- TASK REQUIREMENTS
Output the records in full, exactly as given.

*** Opening of RECORDS PROVIDED ***

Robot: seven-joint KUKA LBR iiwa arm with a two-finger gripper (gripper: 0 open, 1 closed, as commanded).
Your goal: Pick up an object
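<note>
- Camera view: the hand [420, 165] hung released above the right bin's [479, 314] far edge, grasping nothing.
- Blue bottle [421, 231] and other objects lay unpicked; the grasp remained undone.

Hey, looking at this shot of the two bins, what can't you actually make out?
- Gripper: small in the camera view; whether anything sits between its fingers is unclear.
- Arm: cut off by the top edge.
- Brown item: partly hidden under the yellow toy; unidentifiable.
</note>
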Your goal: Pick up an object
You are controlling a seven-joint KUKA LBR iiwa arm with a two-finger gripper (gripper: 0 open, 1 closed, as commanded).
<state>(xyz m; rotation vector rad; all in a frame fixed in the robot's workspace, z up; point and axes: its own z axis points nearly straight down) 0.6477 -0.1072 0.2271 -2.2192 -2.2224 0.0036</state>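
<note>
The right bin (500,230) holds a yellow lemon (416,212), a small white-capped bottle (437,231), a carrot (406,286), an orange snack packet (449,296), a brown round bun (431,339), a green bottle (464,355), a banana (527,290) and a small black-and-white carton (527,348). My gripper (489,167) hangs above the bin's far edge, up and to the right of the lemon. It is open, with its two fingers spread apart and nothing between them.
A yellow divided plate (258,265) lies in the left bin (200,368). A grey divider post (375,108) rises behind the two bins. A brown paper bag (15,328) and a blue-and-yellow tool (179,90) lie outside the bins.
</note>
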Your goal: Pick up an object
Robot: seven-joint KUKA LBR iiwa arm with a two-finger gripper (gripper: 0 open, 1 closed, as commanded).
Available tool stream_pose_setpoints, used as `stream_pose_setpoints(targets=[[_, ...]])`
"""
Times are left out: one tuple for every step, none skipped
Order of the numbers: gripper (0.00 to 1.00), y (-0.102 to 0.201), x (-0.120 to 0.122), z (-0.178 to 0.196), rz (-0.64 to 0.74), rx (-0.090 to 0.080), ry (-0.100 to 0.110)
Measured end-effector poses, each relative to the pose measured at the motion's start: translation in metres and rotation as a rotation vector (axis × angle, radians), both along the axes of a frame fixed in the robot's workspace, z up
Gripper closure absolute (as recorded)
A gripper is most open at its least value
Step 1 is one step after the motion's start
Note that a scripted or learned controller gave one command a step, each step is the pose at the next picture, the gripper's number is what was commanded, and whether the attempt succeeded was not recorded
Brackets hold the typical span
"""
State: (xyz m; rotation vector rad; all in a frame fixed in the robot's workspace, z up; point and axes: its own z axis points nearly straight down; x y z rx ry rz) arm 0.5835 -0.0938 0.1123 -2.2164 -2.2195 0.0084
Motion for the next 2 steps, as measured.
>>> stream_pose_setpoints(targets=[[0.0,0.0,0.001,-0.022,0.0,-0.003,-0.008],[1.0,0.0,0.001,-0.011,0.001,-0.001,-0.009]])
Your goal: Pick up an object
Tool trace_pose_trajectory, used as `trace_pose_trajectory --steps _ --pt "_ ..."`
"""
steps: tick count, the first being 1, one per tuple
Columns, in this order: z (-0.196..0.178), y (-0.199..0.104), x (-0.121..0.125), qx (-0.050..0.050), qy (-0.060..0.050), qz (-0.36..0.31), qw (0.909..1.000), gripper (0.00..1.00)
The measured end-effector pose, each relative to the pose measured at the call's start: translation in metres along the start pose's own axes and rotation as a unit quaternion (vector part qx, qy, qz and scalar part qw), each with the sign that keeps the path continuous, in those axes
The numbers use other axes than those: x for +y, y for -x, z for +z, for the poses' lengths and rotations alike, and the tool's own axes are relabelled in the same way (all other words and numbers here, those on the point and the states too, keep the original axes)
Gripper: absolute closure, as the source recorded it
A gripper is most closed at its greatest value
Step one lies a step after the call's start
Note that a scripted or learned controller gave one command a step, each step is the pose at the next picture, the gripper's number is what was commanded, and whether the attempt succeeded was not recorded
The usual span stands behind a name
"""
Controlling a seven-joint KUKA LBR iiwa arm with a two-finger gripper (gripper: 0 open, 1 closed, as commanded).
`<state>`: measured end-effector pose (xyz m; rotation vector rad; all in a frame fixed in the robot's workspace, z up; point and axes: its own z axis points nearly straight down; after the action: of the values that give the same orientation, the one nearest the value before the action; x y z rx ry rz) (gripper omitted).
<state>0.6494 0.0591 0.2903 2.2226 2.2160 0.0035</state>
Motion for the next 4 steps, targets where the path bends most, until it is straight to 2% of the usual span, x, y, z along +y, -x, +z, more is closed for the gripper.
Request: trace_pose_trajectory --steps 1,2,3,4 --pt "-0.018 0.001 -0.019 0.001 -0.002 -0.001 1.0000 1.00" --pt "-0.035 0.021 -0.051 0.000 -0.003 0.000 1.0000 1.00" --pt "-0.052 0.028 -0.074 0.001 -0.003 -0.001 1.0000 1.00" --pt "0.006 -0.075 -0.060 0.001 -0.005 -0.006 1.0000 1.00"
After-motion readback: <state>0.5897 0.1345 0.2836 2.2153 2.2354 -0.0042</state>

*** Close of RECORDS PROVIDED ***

- ANSWER FOR THE TASK
Robot: seven-joint KUKA LBR iiwa arm with a two-finger gripper (gripper: 0 open, 1 closed, as commanded).
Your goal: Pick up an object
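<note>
- Camera view: the hand [420, 165] hung released above the right bin's [479, 314] far edge, grasping nothing.
- Blue bottle [421, 231] and other objects lay unpicked; the grasp remained undone.

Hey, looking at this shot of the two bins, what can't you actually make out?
- Gripper: small in the camera view; whether anything sits between its fingers is unclear.
- Arm: cut off by the top edge.
- Brown item: partly hidden under the yellow toy; unidentifiable.
</note>
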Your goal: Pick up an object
You are controlling a seven-joint KUKA LBR iiwa arm with a two-finger gripper (gripper: 0 open, 1 closed, as commanded).
<state>(xyz m; rotation vector rad; all in a frame fixed in the robot's workspace, z up; point and axes: its own z axis points nearly straight down) 0.6477 -0.1072 0.2271 -2.2192 -2.2224 0.0036</state>
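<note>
The right bin (500,230) holds a yellow lemon (416,212), a small white-capped bottle (437,231), a carrot (406,286), an orange snack packet (449,296), a brown round bun (431,339), a green bottle (464,355), a banana (527,290) and a small black-and-white carton (527,348). My gripper (489,167) hangs above the bin's far edge, up and to the right of the lemon. It is open, with its two fingers spread apart and nothing between them.
A yellow divided plate (258,265) lies in the left bin (200,368). A grey divider post (375,108) rises behind the two bins. A brown paper bag (15,328) and a blue-and-yellow tool (179,90) lie outside the bins.
</note>
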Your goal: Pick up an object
Robot: seven-joint KUKA LBR iiwa arm with a two-finger gripper (gripper: 0 open, 1 closed, as commanded).
Available tool stream_pose_setpoints, used as `stream_pose_setpoints(targets=[[_, ...]])`
"""
Times are left out: one tuple for every step, none skipped
Order of the numbers: gripper (0.00 to 1.00), y (-0.102 to 0.201), x (-0.120 to 0.122), z (-0.178 to 0.196), rz (-0.64 to 0.74), rx (-0.090 to 0.080), ry (-0.100 to 0.110)
Measured end-effector poses, each relative to the pose measured at the motion's start: translation in metres and rotation as a rotation vector (axis × angle, radians), both along the axes of a frame fixed in the robot's workspace, z up
Gripper closure absolute (as recorded)
A gripper is most open at its least value
Step 1 is one step after the motion's start
Note that a scripted or learned controller gave one command a step, each step is the pose at the next picture, the gripper's number is what was commanded, and whether the attempt succeeded was not recorded
Brackets hold the typical span
"""
State: (xyz m; rotation vector rad; all in a frame fixed in the robot's workspace, z up; point and axes: its own z axis points nearly straight down; x y z rx ry rz) arm 0.5835 -0.0938 0.1123 -2.2164 -2.2195 0.0084
Motion for the next 2 steps, as measured.
>>> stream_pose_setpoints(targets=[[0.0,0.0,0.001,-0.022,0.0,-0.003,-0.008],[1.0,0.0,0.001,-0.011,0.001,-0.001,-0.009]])
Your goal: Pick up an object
Tool trace_pose_trajectory, used as `trace_pose_trajectory --steps _ --pt "_ ..."`
"""
steps: tick count, the first being 1, one per tuple
Columns, in this order: z (-0.196..0.178), y (-0.199..0.104), x (-0.121..0.125), qx (-0.050..0.050), qy (-0.060..0.050), qz (-0.36..0.31), qw (0.909..1.000), gripper (0.00..1.00)
The measured end-effector pose, each relative to the pose measured at the call's start: translation in metres along the start pose's own axes and rotation as a unit quaternion (vector part qx, qy, qz and scalar part qw), each with the sign that keeps the path continuous, in those axes
The numbers use other axes than those: x for +y, y for -x, z for +z, for the poses' lengths and rotations alike, and the tool's own axes are relabelled in the same way (all other words and numbers here, those on the point and the states too, keep the original axes)
Gripper: absolute closure, as the source recorded it
A gripper is most closed at its greatest value
Step one lies a step after the call's start
Note that a scripted or learned controller gave one command a step, each step is the pose at the next picture, the gripper's number is what was commanded, and whether the attempt succeeded was not recorded
The usual span stands behind a name
"""
Controlling a seven-joint KUKA LBR iiwa arm with a two-finger gripper (gripper: 0 open, 1 closed, as commanded).
`<state>`: measured end-effector pose (xyz m; rotation vector rad; all in a frame fixed in the robot's workspace, z up; point and axes: its own z axis points nearly straight down; after the action: of the values that give the same orientation, the one nearest the value before the action; x y z rx ry rz) (gripper omitted).
<state>0.6494 0.0591 0.2903 2.2226 2.2160 0.0035</state>
Motion for the next 4 steps, targets where the path bends most, until it is straight to 2% of the usual span, x, y, z along +y, -x, +z, more is closed for the gripper.
Request: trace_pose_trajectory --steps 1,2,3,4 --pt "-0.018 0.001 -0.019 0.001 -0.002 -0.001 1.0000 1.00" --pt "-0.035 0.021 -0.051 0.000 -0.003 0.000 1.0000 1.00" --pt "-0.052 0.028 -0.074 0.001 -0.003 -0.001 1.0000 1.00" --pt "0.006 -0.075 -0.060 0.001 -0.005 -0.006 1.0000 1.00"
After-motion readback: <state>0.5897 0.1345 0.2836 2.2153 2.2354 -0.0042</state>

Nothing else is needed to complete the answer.